─── EXTRACTED INFORMATION

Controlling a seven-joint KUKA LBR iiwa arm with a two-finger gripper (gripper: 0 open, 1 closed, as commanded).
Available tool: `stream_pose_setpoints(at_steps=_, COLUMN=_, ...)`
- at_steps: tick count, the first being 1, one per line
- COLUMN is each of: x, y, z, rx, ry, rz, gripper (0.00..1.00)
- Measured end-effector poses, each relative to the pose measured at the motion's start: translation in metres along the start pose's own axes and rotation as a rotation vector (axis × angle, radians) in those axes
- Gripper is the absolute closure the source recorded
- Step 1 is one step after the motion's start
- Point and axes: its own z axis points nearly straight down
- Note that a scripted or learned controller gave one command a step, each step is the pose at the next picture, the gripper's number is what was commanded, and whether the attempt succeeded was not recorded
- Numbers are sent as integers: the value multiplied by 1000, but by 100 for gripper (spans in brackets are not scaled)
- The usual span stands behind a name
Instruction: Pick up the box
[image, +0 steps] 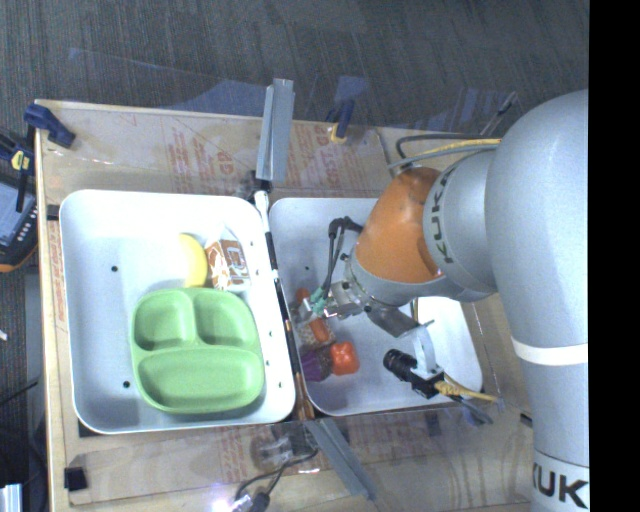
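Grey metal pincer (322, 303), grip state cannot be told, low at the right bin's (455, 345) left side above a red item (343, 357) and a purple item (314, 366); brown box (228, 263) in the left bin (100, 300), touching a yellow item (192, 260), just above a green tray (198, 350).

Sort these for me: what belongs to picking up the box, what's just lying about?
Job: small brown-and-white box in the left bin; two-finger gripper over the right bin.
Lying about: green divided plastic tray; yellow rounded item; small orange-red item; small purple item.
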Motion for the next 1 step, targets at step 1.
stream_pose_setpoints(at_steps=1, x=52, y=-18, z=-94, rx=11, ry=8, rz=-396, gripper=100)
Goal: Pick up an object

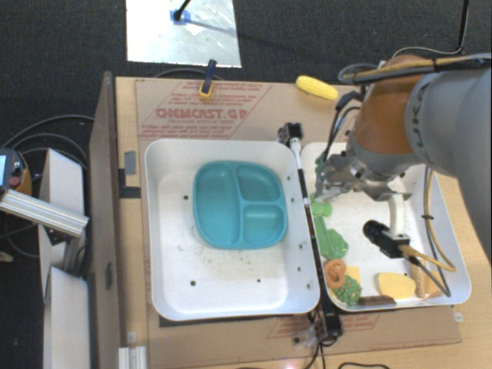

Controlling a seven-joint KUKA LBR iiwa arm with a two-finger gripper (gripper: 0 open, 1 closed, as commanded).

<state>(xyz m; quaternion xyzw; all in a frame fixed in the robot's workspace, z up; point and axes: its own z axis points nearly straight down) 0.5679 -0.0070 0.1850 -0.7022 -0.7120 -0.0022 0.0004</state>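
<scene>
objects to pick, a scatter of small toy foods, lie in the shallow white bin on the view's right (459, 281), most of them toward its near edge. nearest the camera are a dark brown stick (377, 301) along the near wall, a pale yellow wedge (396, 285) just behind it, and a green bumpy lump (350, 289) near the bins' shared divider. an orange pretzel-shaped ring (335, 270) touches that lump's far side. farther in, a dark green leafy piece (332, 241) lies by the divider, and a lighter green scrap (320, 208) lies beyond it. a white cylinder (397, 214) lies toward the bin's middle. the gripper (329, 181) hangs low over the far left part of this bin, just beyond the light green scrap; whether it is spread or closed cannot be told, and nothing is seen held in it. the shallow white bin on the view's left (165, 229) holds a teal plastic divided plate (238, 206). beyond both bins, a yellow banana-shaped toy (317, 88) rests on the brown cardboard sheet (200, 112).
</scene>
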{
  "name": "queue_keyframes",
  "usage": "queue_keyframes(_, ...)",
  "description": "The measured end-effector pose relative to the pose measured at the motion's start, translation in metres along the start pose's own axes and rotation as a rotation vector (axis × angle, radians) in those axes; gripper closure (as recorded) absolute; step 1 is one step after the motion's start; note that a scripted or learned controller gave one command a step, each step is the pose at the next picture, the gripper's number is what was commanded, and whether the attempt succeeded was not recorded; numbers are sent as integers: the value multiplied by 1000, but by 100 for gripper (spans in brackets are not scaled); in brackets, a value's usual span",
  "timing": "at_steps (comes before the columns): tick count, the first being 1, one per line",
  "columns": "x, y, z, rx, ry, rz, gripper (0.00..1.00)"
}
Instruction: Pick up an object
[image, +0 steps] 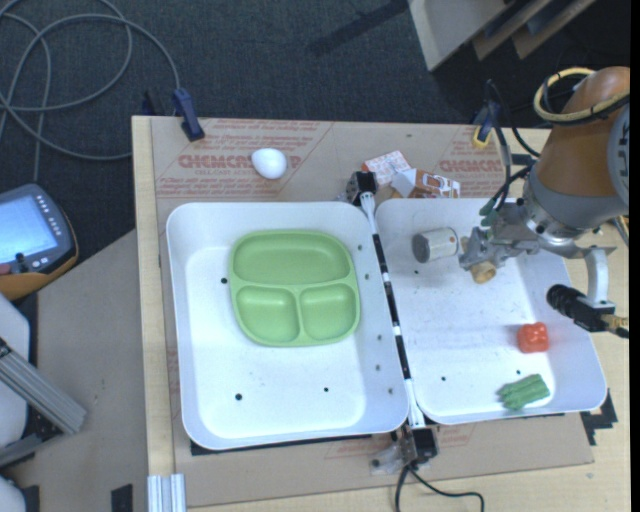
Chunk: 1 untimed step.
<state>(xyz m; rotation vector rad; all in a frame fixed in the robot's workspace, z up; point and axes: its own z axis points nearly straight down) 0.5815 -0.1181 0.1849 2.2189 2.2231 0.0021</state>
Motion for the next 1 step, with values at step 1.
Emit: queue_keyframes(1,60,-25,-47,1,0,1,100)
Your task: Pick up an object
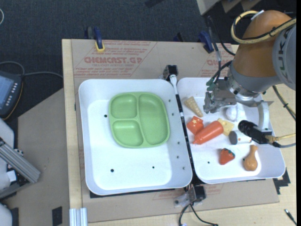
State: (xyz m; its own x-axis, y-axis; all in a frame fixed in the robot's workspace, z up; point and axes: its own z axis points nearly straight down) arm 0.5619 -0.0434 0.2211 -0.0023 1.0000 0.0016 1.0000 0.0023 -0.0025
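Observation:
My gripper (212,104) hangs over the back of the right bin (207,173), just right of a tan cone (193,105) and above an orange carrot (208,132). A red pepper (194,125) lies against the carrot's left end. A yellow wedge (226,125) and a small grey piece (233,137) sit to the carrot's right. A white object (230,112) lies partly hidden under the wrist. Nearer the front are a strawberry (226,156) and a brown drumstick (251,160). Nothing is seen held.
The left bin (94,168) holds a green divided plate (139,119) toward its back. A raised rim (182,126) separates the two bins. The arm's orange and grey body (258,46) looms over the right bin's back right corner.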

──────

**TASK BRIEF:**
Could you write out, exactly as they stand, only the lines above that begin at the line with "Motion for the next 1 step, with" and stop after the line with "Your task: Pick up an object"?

**OUTPUT FOR THIS EXERCISE:**
Motion for the next 1 step, with values at step 1.
Emit: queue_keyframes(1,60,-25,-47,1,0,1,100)
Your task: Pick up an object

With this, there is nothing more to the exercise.